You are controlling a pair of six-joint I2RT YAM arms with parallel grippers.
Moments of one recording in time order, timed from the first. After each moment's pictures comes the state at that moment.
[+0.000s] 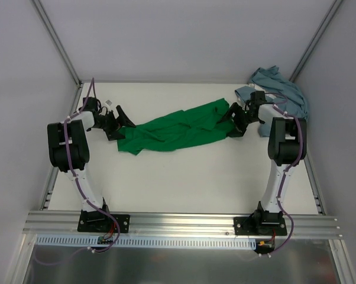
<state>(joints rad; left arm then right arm) 0.18 1.99 1.28 -0.43 0.72 -0.38 0.01 2.10 1.47 -0.58 -0.60 0.64</state>
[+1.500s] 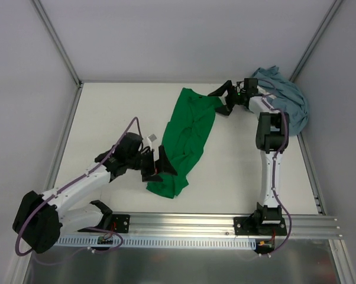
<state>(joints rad) -0.60 1.11 0.59 -0.33 0.59 -0.92 0.04 2.56 2.06 -0.24 -0.87 1.00</state>
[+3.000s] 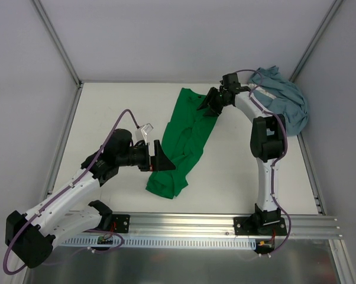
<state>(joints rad) -0.59 0.91 0.71 -0.34 0.55 -0.75 0.24 2.25 1.90 -0.59 -0.48 0.72</state>
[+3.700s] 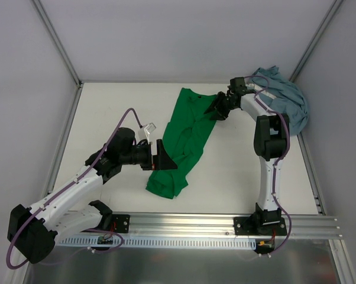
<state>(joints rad) -0.59 0.97 0.71 -0.29 0.57 -0.74 0.18 2.27 1.84 -0.60 -0.48 0.72</state>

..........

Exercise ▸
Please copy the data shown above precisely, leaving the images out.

Written reply ▸
You are controlling a pair of six-joint I2RT YAM arms with parallel grippers.
Moments of one recording in time order, timed from the first. After each moment's pictures comes the state at that moment.
[+0.000s] 
<state>(joints rad; left arm then right arm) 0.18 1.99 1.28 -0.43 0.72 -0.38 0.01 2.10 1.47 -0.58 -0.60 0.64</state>
[+1.500s] 
<state>(joints rad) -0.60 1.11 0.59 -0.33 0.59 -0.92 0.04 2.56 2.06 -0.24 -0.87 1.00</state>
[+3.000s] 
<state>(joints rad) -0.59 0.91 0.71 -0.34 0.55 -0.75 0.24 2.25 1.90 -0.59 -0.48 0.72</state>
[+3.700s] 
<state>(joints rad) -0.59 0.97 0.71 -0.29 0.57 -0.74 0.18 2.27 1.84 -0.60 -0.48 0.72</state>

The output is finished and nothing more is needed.